Optimization Framework (Steve W)

  • Steve is doing 3 one-month sabbatic rotations at TACC.
  • In modeling, parameter estimation requires hpc resources.
  • The range of models is extremely broad in terms of the mathematics, computer approaches, and subjects being modeled.
    • Network models (metabolic, gene, continuous time differential equation based, a transcript)
      • Often implemented as SBML scripts
    • Ecophysiological models which tend to be whole plant models. 
      • Most often implemented as computer language models compiled into executables.
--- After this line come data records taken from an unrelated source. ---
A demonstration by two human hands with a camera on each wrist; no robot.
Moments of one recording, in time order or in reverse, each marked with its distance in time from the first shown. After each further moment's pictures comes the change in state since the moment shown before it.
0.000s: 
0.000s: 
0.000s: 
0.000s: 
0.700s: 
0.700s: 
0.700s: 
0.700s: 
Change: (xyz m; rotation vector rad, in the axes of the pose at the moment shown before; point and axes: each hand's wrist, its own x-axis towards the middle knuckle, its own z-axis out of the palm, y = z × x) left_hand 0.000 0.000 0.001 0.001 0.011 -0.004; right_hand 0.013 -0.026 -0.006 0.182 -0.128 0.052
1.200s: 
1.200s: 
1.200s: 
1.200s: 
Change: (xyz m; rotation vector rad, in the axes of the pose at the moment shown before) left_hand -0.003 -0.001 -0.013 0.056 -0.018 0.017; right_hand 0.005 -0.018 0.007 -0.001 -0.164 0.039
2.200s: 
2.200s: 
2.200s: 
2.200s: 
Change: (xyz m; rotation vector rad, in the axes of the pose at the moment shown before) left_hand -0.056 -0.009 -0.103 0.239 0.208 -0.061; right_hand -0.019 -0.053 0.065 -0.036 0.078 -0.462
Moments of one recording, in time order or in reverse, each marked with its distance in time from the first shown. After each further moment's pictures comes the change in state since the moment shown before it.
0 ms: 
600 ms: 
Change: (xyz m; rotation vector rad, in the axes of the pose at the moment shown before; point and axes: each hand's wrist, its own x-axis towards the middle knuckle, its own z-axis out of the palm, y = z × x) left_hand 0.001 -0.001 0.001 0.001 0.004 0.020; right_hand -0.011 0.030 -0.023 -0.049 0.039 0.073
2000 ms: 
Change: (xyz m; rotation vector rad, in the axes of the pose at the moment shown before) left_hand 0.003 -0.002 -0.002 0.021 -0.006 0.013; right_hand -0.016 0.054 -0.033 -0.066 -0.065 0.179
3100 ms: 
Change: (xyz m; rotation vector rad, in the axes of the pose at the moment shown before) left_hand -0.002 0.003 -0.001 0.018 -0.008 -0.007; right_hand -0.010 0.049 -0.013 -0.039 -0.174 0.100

May represent many environmental variables, genotypes, etc.
    • Linear models…
  • The challenge is how to get all these different model types into one framework.
  • The linear models may bridge the other model types.
  • What seems to be a reasonable approach is:
    • Develop some tools that will let you fit models that take the linear forms into account.
    • Allows you to segue across the model types. 
    • SBML models converted to C, tao, parameters optimized
  • Wants to bring together a prototype and then get community input.
  • The major challenge is how to get the various pieces of such a system to work together.
  • Can see how to do much of it in the iPlant environment:
    • Have user login to iplant
    • Add calibration data
    • Specify the model (script file or executable)
    • Specify the options
    • Output specifications
  • This seems straight forward in iPlant environment
  • Challenge is when job begins running and things are on different cores.
  • Looking at available protocols: 
    • systems biology workbench allows tools to talk to each other via a protocol. Has a nice message passing protocol.
    • Another protocol: mpi interface (message passing interface) is commonly used in hpc
  • Googled the OSI Model on Wikipedia
  • He’s implementing mpi to move messages from one computer to another. Decode systems biology messages and pass them to tools.
  • Goals of the prototype:
    • Use the different classes of models
    • Allow for constrained optimization
    • Penalty functions
    • Work in a cluster environment
  • Some things they are doing are innovative in TACC:
    • Set up a sphere of MPI applications; set up a second sphere and have the two dock. 
  • They are working on two examples:
    • Optimizing set of parameters for Arabidopsis flowering time project
    • Network model for wheat (Wacek)

Action Item

  • Matt and Tom will talk offline about the DE being the home for the Gates C4 tools.